The micro-kernel creates a TiddlyWiki specific data-structure called tiddler. Here you have to separate the different definition of tiddlers. In the architectural view a tiddler is a JavaScript object holding some data. In the overall concept a tiddler is similar to a wiki page in a normal wiki application like wikipedia. In this section we describe the architectural view of a tiddler. The listing below shows the JSON representation of a tiddler object. During the runtime of the TiddlyWiki everything is saved an object like this. Without any plug-in the architecture is not able to persist any kind of data. All the data is stored in a store. This store is a JavaScript object. This store is constructed like a Map with a bunch of key value pairs. Every tiddler has its name as the key in the map and the JavaScript-Object as the value. The tiddler concept is the main data-model within TiddlyWiki, everything from data up to plug-ins is stored as a tiddler.

{"fields":{
   "text":"example Text",
   "title":"Infrastruktur",
   "tags":["vs"],
   "modified":"2014-07-01T16:25:01.230Z",
   "myField":"myFieldValue",
   "created":"2014-07-01T16:22:10.673Z"
   }
}

Module System

After the boot kernel provides the functions used to load tiddlers, the rest of the TiddlyWiki application is loaded as modules. A module is a tiddler which has the type application/javascript and contains CommonJS compatible JavaScript code. This means a single module provides its public structures and functions in a variable called export. Other modules can obtain these structures and functions by using a global require function.

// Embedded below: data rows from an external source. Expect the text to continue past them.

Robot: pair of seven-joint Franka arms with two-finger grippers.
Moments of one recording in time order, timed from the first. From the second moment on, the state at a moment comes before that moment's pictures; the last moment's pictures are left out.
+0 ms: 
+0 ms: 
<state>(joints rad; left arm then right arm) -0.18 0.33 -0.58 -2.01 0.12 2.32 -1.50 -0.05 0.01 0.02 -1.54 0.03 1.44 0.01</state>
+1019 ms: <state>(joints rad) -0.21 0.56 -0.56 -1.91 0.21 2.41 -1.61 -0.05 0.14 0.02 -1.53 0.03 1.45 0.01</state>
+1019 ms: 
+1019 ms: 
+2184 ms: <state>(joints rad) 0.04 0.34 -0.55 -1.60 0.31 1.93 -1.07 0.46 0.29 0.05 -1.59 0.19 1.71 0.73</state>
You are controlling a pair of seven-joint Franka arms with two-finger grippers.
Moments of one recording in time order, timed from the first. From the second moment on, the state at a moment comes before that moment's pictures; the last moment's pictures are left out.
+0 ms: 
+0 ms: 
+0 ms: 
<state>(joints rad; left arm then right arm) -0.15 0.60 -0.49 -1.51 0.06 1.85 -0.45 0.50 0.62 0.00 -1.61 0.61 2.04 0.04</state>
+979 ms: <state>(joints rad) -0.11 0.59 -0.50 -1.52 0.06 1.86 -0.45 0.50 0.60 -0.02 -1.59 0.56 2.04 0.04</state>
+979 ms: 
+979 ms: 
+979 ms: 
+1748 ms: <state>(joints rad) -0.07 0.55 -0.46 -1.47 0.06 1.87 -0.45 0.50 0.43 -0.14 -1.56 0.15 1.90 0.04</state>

var Widget = require("$:/core/modules/widgets/widget.js").widget;
// ...
ButtonWidget.prototype = new Widget();

In most cases these module tiddlers are packed into a plug-in. Following the "everything is a tiddler" concept, a plug-in is a tiddler, which contains a bunch of other tiddlers. These tiddlers are first converted into a JSON structure which then becomes the body of the plug-in tiddler. This is not restricted to module tiddlers. A plug-in can contain any tiddlers. This way a developer can put for example simple modules, widgets, UI parts written with WikiText, even new filter operators or extensions to the WikiText parser into a plug-in tiddler. In fact the whole TW core is provided as a single plug-in. Tiddlers provided in a plug-in are called shadow tiddlers and can not be edited. Instead, when trying to edit a shadow tiddler, a new tiddler with the same name is created which then "overrides" the shadow tiddler.

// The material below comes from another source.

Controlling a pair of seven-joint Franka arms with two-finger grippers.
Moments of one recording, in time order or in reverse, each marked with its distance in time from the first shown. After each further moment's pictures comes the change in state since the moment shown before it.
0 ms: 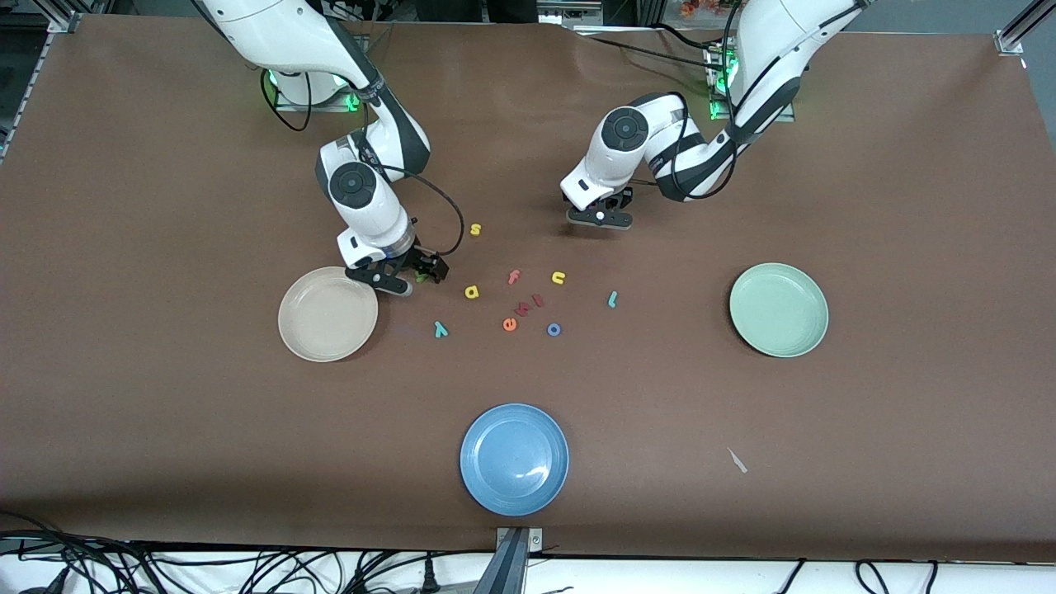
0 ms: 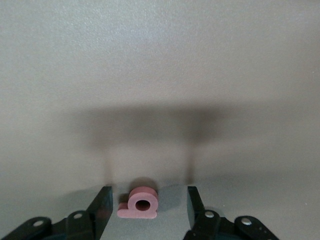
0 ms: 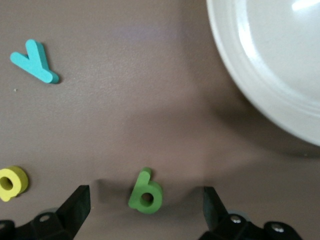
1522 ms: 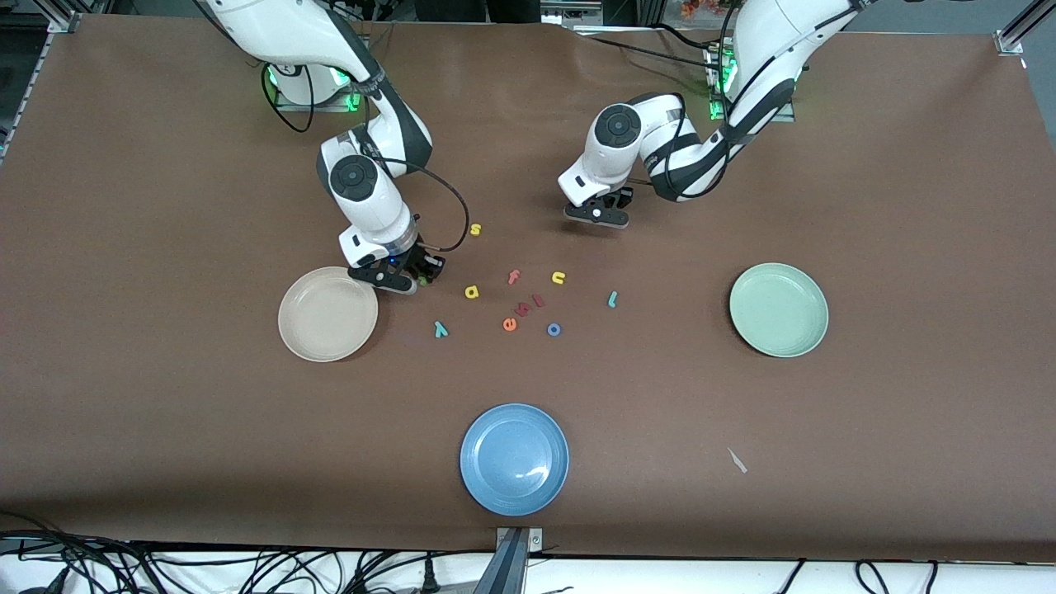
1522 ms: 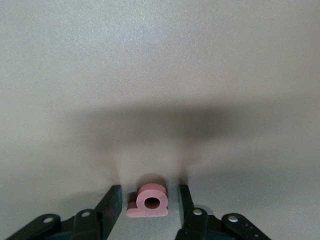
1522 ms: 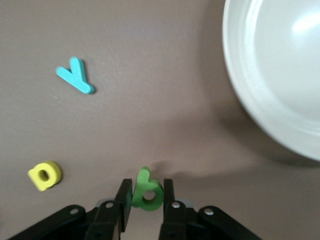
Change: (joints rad) left arm -0.010 0.010 0.001 0.003 0.068 -0.037 0.000; right arm 0.008 -0.065 -0.020 0.043 -0.002 -0.113 -0.061
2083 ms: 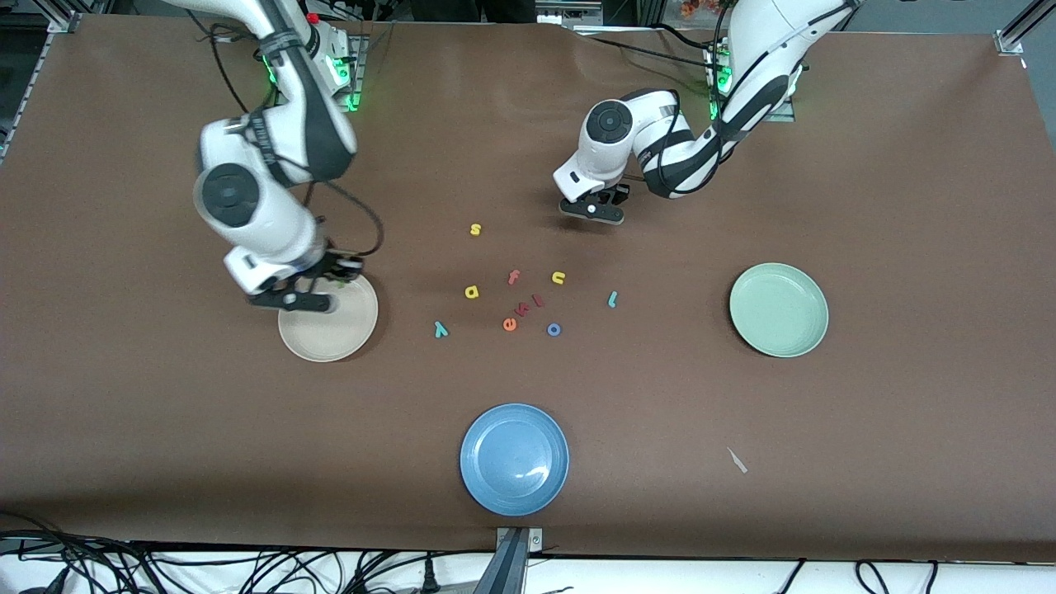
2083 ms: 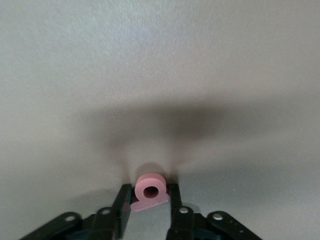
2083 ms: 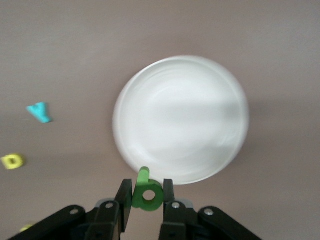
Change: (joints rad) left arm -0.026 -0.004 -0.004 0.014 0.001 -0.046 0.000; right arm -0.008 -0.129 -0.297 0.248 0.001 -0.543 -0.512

Instead of requiring a specific module directly, a module developer can specify the type of the module he is developing by setting the field "module-type" of the containing tiddler. For example, by providing a module-type of "saver", TiddlyWiki knows that this module implements a way of saving the whole wiki and when the user clicks on the save button, TiddlyWiki automaticly considers the provided module to save the current state.